Het krachtige epidemie verhaal heeft in het huidige, onzekere post-elf-september tijdperk nog een veel bredere werking gekregen met als gevolg dat we tegenwoordig we overal nieuwe epidemieën menen waar te nemen. Dat wil zeggen: als een bestaande conditie tot ziekte wordt gedefinieerd, zien we vervolgens overal gevallen opduiken en is de epidemie al snel een feit. Zo is er sprake van een ‘obesitas epidemie’ of van autisme ‘dat epidemische proporties’ begint aan te nemen. Daarmee activeren we het hele dreigingsverhaal met bijbehorende urgentie en bestaat de kans dat we de metafoor voor de werkelijkheid gaan aanzien.

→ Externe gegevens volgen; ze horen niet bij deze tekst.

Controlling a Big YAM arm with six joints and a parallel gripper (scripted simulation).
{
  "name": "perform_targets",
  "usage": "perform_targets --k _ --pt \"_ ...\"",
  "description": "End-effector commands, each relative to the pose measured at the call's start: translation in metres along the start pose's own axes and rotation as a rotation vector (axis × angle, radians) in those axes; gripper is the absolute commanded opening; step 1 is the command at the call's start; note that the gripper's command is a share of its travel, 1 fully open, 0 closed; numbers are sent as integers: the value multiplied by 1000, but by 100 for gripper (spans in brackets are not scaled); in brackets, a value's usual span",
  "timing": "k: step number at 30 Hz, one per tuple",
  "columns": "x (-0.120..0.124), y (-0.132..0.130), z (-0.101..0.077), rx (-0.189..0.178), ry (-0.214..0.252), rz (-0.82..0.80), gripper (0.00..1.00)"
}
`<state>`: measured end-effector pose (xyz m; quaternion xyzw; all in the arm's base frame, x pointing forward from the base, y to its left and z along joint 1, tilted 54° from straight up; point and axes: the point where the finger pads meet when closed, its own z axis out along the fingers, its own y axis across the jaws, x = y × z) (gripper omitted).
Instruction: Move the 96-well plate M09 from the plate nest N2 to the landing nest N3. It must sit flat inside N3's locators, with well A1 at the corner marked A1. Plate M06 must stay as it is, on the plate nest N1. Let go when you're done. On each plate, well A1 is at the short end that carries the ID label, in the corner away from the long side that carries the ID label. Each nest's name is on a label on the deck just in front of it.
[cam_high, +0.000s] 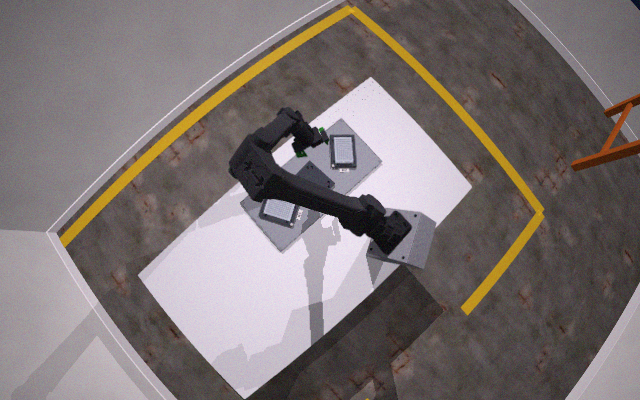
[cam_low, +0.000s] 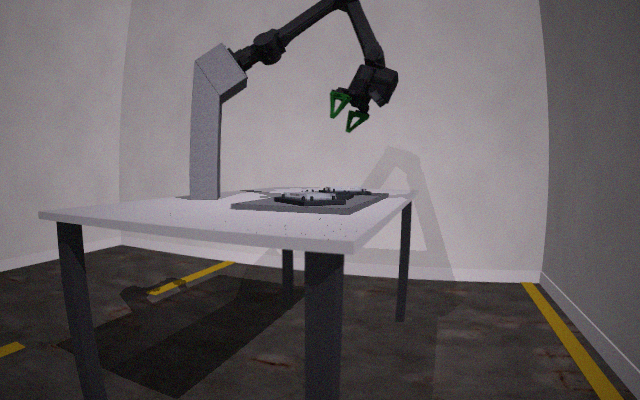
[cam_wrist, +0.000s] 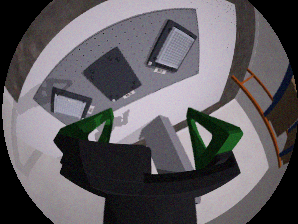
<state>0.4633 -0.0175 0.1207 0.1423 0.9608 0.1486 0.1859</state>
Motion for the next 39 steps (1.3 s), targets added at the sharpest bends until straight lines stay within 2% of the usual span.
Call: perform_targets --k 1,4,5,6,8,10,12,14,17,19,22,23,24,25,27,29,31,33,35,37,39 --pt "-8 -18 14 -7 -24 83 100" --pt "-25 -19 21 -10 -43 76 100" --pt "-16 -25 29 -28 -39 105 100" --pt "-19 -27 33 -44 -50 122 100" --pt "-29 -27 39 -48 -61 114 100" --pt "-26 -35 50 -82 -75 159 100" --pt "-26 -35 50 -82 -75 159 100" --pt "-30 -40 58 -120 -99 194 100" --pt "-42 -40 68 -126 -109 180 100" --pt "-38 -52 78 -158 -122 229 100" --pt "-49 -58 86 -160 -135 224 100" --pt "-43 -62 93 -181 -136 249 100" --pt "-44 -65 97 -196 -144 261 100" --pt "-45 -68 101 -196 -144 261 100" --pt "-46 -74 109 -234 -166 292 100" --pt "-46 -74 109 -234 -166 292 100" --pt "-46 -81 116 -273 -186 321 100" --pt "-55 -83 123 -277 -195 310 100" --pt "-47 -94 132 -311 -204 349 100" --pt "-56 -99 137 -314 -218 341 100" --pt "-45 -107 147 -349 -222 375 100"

Alcabes rekent autisme tot deze ‘imaginaire epidemieën’. Er is geen sprake van toename van autisme, maar van almaar breder worden definities van het ‘autistisch spectrum’, het steeds beter herkennen van mogelijke ‘signalen’ voor autisme en de veronderstelde ziektewinst (speciaal onderwijs en therapieën). De opmars van autisme maakt duidelijk hoe krachtig de epidemie als verhaal is en hoe weinig ‘ziekte’ er aan ten grondslag hoeft te liggen: soms is de retoriek voldoende om de dynamiek van een epidemie op gang te brengen. Maar ook bij de epidemieën die wel een traceerbare oorzaak hebben zoals een griepvirus overwoekert het grote doemscenario de feiten en de risico’s. Intussen accepteren we tal van andere ziektes die mondiaal miljoenen slachtoffers eisen als een gegeven, maar die vormen dan ook geen bedreiging (meer) voor de Westerse wereld. Door de angst voor de epidemie in een bredere cultuurhistorische context te plaatsen levert Dread een krachtig pleidooi voor relativering. En dat is hard nodig in tijden waarin de angst voor de epidemie epidemische vormen aanneemt.

Peter Vasterman

Philip Alcabes, Dread. How fear and fantasy have fueled epidemics from the black death to avian flu.
Uitgegeven door Public Affairs in New York. 312 pagina’s, $26,95.